_Activity_: Every line holding "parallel" should be copied from the records below.

_Provided data_:
*****

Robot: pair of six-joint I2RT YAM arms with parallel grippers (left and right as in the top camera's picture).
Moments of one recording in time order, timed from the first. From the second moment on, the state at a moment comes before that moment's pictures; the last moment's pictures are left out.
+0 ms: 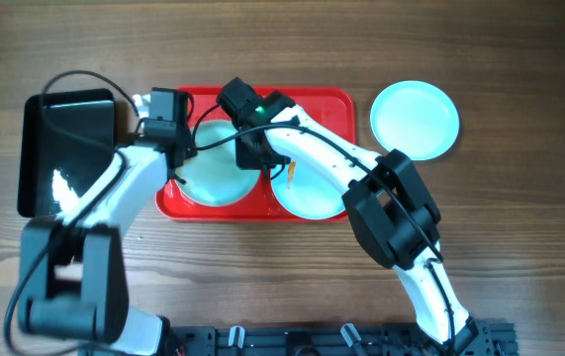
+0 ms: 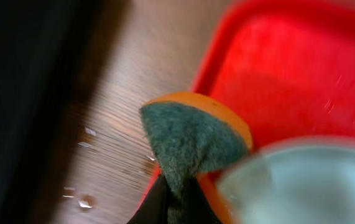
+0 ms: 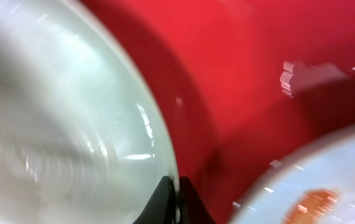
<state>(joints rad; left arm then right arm) -0.13 1.66 0.97 -0.40 -0.35 -0.41 0.73 2.30 1.84 -0.97 0.00 0.65</state>
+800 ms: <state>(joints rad) -0.14 1.65 0.98 -0.57 0.07 -0.41 0.73 2.30 1.84 -0.96 0.02 0.65</state>
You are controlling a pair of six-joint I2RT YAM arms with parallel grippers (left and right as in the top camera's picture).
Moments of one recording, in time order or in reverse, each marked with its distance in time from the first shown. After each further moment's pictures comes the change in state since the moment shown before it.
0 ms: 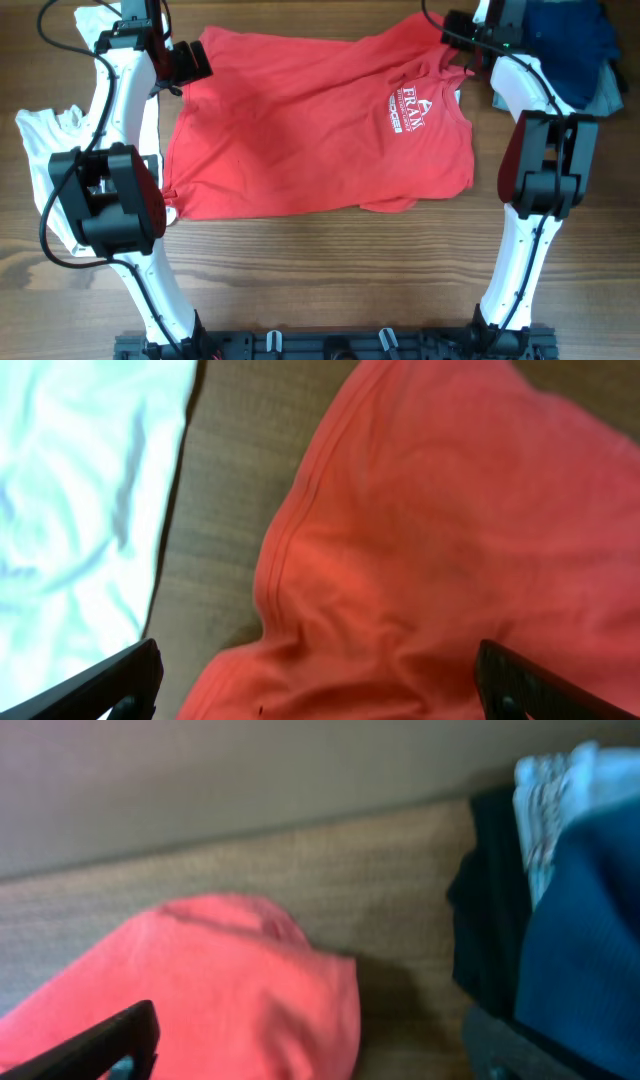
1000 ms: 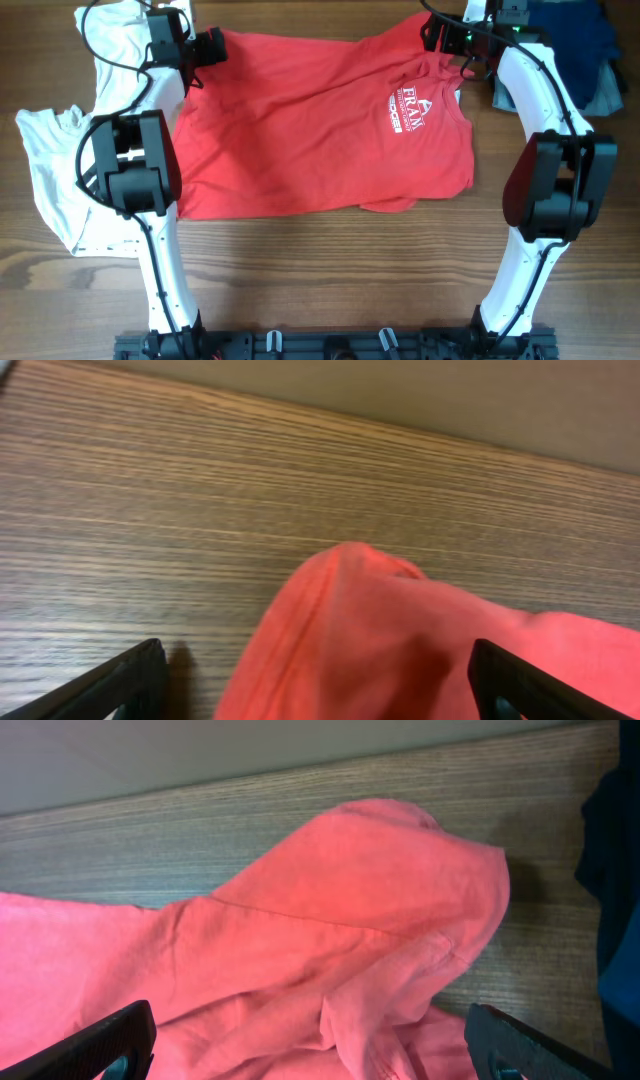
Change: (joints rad) left arm -0.015 0.343 -0.002 0.794 0.127 0.127; right arm 0.044 -0.198 0.000 -0.382 -0.177 0.000
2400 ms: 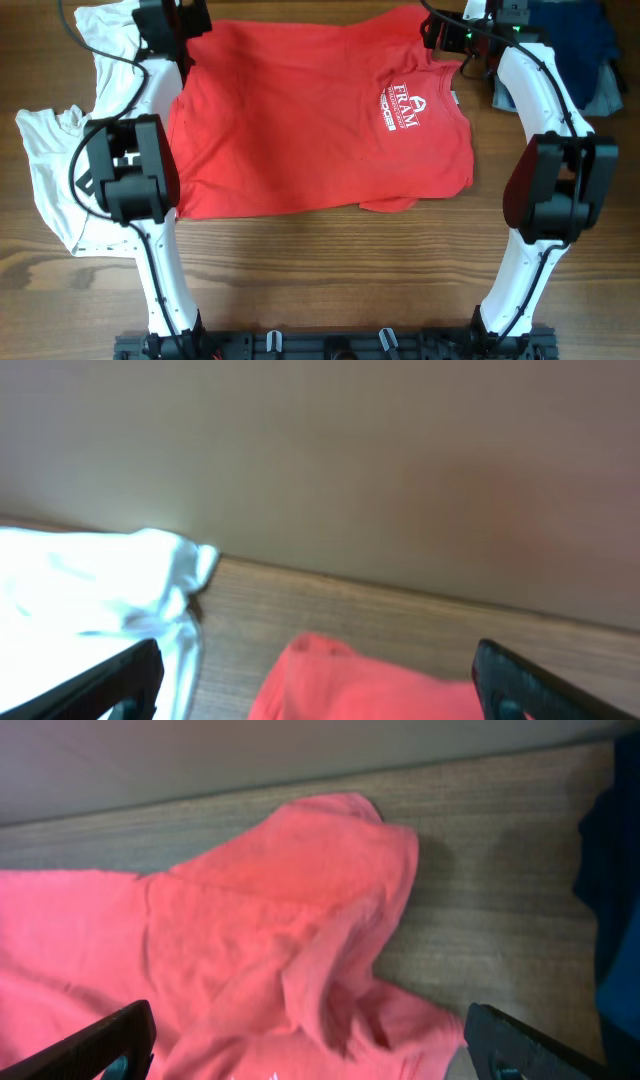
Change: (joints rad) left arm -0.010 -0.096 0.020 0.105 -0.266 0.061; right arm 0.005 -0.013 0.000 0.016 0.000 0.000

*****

_Task output_:
Robot: pair of six-joint I2RT YAM arms with parallel grippers (left and right as in the top camera's picture).
You are controlling a pair of six-joint I2RT YAM arms with parallel grippers (left and right as in the top camera's picture).

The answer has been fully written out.